Other recognized Art Academies in Denmark comprise the Royal Danish Academy of Art in Copenhagen, and Funen Art Academy in Odense. There are other institutions which also use the name 'art academy', but none of these are state recognized as institutions of higher education.

== History ==
DJK was established in 1959 as an independent player in the Danish milieu of educations in the arts. In 1964 the academy moved into its current location in the buildings in Mejlgade 32-34. In 1969 DJK entered the state budget, effectively making all students of Danish citizenship eligible for state education stipend SU (Danish: abbr. for Statens Uddannelsesstøtte). In 1999 the academy decided to discontinue the traditional division into media-based departments (painting, sculpture, graphics, etc.) which was characteristic of the classical art academy, and today the academy offers all forms of teaching to all students regardless of year group.

The building in Mejlgade was renovated in 2006.

== Educational scope ==
The objective of the Jutland Art Academy is to teach and research within the visual arts, while developing an artistic and intellectual community of study and creation. It is essential for the academy that its activities reflect the fact that visual art must be in investigative dialogue with the constantly changing world of political, technological and economic conditions that shape our contemporary society. Students are encouraged to work in any given media (painting, sculpting, graphics, performance, new media etc.).

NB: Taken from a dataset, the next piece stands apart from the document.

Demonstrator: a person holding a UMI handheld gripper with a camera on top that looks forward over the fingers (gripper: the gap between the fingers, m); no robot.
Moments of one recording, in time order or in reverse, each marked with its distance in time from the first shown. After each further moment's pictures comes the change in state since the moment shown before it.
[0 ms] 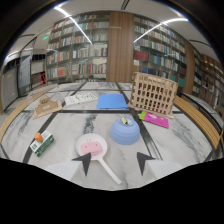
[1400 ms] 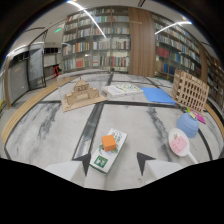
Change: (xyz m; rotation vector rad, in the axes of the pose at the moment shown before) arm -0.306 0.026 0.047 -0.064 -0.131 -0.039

The different modes of teaching at the school includes thematical workshops, reading groups and seminars, lectures, technical courses and various forms of individual guidance. The teaching does not include classical training, but focuses instead on individual subject matter and context. All lectures in every discipline are open for all the students during the entire study programme. All students are offered a small studio space.

The education is carried out by a team of engaged and significant artists, all actively performing both nationally and internationally. During the education it is essential that the student is prepared for many different kinds of co-operation. The teaching language is Danish, in some cases English or other Scandinavian languages.

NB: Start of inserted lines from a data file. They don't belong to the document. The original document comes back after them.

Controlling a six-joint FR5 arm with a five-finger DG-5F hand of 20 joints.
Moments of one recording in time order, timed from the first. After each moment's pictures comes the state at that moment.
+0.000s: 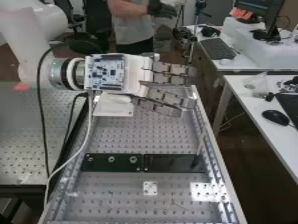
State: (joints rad) arm 1.50 -1.83 -1.89 -2.44 -1.31 0.16
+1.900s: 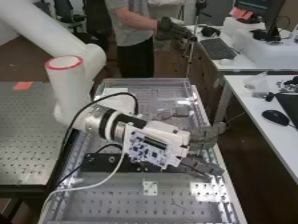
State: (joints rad) arm 1.41 -2.18 -1.63 -2.51 -1.34 0.44
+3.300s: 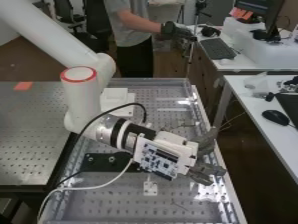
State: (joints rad) arm 1.41 -2.27 -1.55 -2.54 -1.37 0.49
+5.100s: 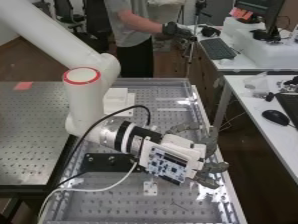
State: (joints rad) arm 1.38 -2.29 -1.48 -2.60 -1.42 0.48
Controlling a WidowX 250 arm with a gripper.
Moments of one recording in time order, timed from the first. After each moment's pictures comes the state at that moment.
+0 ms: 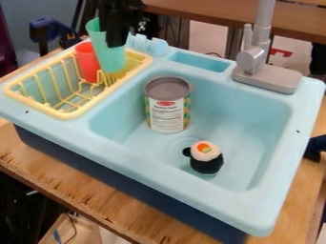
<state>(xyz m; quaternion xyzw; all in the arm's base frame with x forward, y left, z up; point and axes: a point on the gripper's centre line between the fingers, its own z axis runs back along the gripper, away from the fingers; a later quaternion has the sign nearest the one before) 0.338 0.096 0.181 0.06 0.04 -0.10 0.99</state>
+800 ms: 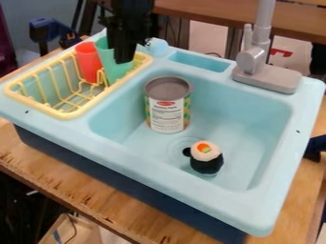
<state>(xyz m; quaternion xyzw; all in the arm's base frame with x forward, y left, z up) 0.342 0.087 0.159 0.03 0.04 -0.11 0.99</state>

The study consists of a 3-year basis education and a 2-year specialized education. Admission at the education takes place on the basis of an evaluation of the applicant's works and an interview between the admission committee and the applicant. 8-12 students are admitted each year.

== Organization ==
The current rector of the school is art historian and curator Judith Schwarzbart, since March 2016. Former rectors are visual artist Jesper Rasmussen (2007–15) and visual artist Jytte Høy (1996-2007).

Jutland Art Academy receives funding from the Ministry of Culture Denmark, the Aarhus Municipality and various foundations and private sponsors. The institution is a member institution of ELIA (European League of Institutes of the Arts), and KUNO (co-operation between art institutions of higher learning in the Nordic-Baltic region).

== Alumni ==
Former notable students of Jutland Art Academy includes Poul Anker Bech.